5. Will there be an exit clause allowing either to withdraw and what safety net will there be for SCH if Blessing pulls out. (Shared revenues, continues specialist for a period of time, etc.?
6. What are the plans for SCH staff? I have been assured that there is no plan to close OB or Surgery which is one of the rumors. On the other had I have had people give me specific dates for their last day working at the hospital. ??? Which is it.?
7. What is the target date for signing of the agreement.? I have been told how hard the hospital is working to be transparent in this, yet these are simple questions it seems to be very difficult to get straight answers to. It gives pause as to why?
If you have an interest in the future of SCH, I would encourage you to conduct a face to face with the CEO, Dr. and or the board chair. They cannot address our concerns unless we make them known. It is our future healthcare in the county we are talking about and the patient must be at the center of the concern. Attend the next hospital board meeting. The agenda is published before hand in the Memphis Democrat.

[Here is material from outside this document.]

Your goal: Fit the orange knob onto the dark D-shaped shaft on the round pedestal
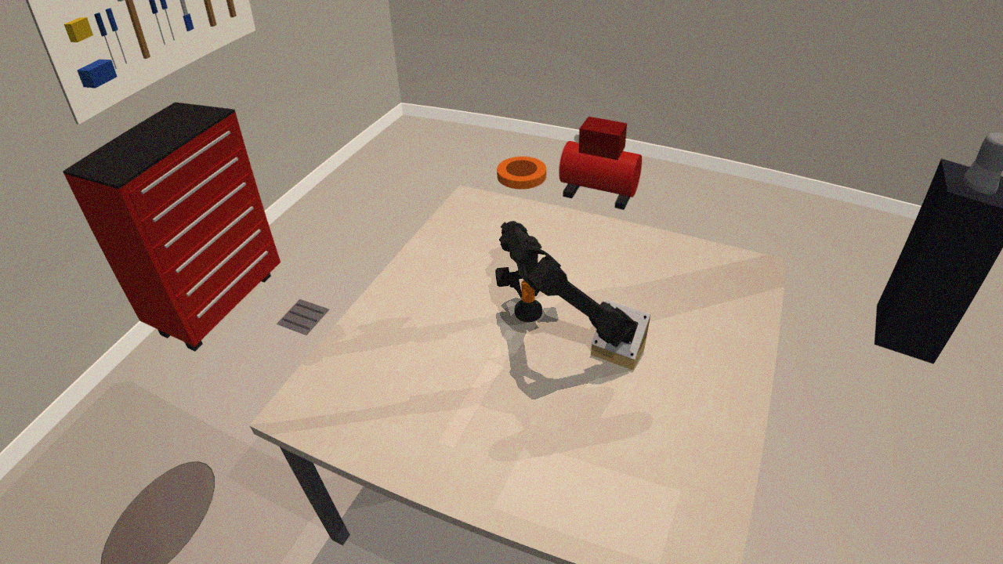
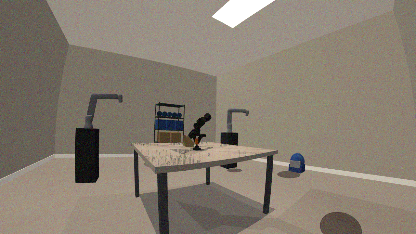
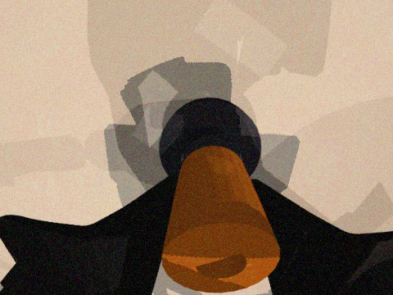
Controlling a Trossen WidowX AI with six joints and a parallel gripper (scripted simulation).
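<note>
Right now my gripper tip is 20 mm below the orange knob. Round my gripper tip: round pedestal 40 mm below.
</note>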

In the mid nineteen hundred a push was on for all small rural hospitals to go strictly regional at that time I put some personal appeals to paper and I think they are equally sound today.

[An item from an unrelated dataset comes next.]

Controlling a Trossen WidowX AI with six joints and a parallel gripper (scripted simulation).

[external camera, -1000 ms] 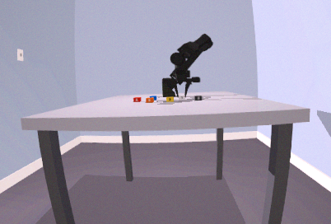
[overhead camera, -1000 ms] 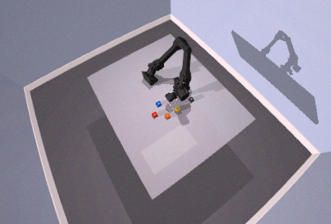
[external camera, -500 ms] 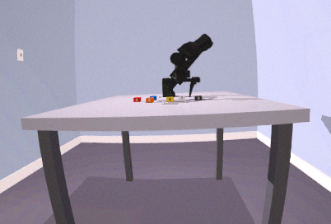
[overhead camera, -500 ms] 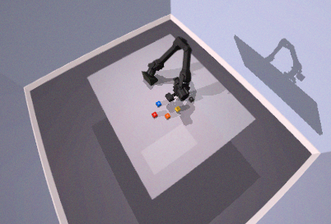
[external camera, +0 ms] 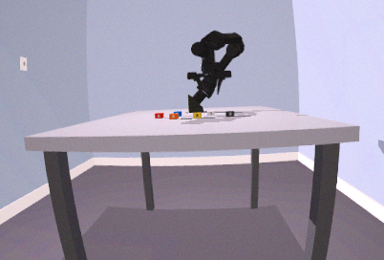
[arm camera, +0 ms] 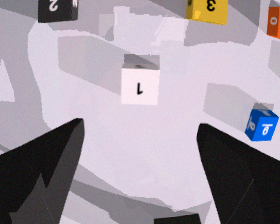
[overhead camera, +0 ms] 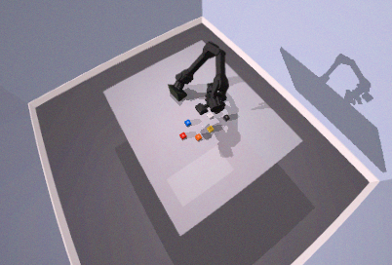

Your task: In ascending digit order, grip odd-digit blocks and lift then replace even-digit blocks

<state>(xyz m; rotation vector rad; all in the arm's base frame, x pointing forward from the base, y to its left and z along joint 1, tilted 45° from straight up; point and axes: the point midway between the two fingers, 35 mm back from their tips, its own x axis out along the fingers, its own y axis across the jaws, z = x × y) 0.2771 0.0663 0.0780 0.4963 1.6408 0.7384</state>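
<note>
Right now my gripper tip is 8 cm to the right of the black block, 8 cm above it and 7 cm short of it. From my gripper tip the other things lie so: white block 8 cm below; then yellow block 8 cm below, 8 cm ahead, 5 cm to the right; then blue block 15 cm to the right, 8 cm below, 3 cm behind.
</note>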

Sincerely, Brenda Wilson, R.N.
Scotland County Tax Payer
“Dear Brother and Sister Bigger 1900-2000”
I have long envied your vast wealth of knowledge. I’ve marveled at your halls teeming with new technology and been ever grateful when you have reached out with understanding compassion transcending miles to help hold the reaper at bay outside my door rather than let him snatch one more life from my grasp.
You have been a source of strength and hope in the heat of many battles although the lines are drawn on different fronts. You, constantly seeing newer, better, bigger, Ever stalking the elusive cure. Me providing my best with a familiar face, a gentle touch and at times standing between life and death that you might have the opportunity to further diagnose, treat and cure. Both of us pursuing health for our fellow man.
Today I stand with gloved hands at my throat and scalpel to my back. You, my mentor daring me to presume I might stand independently doing that which you’ve taught me and given me the means to do. I must ask you why? Is it numbers or dollars? Has our relationship degenerated so far, our focus on the cause become so dim that you would allow an outsider, someone not even in our battle, to convince you to mercilessly slay a smaller sibling and willingly sacrifice those who would not survive to reach you without me.
I would that the hands at my throat might once again be my strength and the scalpel at my back might swiftly and clearly sever the strings of greed and bureaucracy that puppeteer you so we might stand united again, each in our own field of battle, fighting against ignorance, pain, disease and death.